The Afya House scam came to light in 2016 after a draft internal audit report leaked to the media suggested that the Health ministry could have lost over Sh5 billion in an NYS-like theft syndicate where government officials conspired with suppliers to divert funds, do double payment for goods delivered and manipulate the Integrated Financial Management System (Ifmis).


The ministry put up a spirited effort to defend itself on grounds that the audit was still in a draft format and all the issues raised would have been resolved in the final audit.

But the purchase of unfurnished portable clinics at inflated amounts left the ministry with an egg on its face.

Unfazed, the ministry has for years been trying to get Parliament to approve additional funding to go towards furnishing the containers and hiring medical personnel to run them.

By the time of the audit Estama Investment Limited had not delivered them four months after the financial year ended.

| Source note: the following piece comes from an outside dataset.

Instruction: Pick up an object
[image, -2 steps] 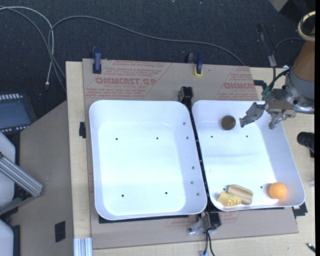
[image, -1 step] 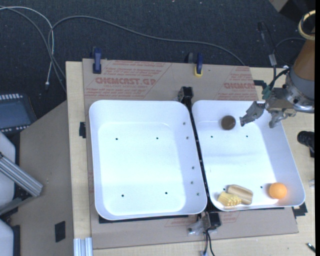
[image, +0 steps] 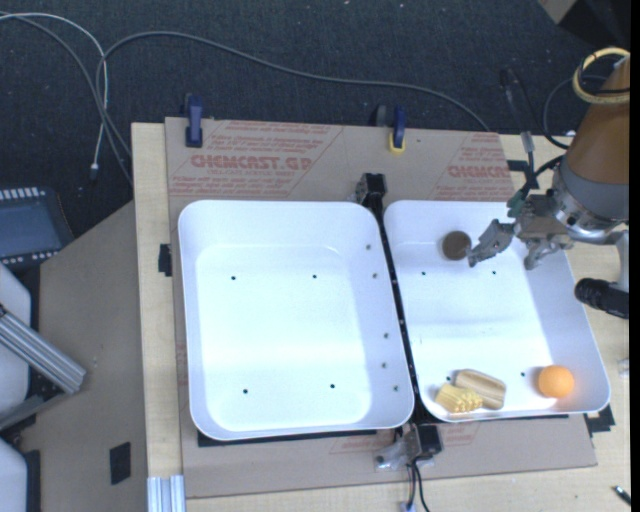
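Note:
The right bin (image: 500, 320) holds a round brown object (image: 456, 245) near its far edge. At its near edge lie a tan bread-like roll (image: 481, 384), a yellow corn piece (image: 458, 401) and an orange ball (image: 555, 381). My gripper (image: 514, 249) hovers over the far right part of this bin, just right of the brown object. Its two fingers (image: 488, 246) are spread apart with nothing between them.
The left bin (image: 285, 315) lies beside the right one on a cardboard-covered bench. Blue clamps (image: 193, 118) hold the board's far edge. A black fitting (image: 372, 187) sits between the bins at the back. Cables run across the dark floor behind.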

Estama was paid the money in three instalments - including Sh400 million on June 27, a transaction for which the payment voucher could not be found during the audit.


Even more questionable is the fact that Estama raised a separate purchase order for Sh200 million on June 30 and got paid the same day.

The audit also found that Estama was paid despite not meeting Kenya Revenue Authority’s requirements on the use of electronic tax register (ETR) receipts, tax compliance and PIN number.

The audit report said this raised the red flag on whether the firm met legal requirements to be considered for a government contract.

The firm was among private companies, civil servants and government departments that benefited from Sh889 million that was diverted from the free maternity programme at the expense of county governments.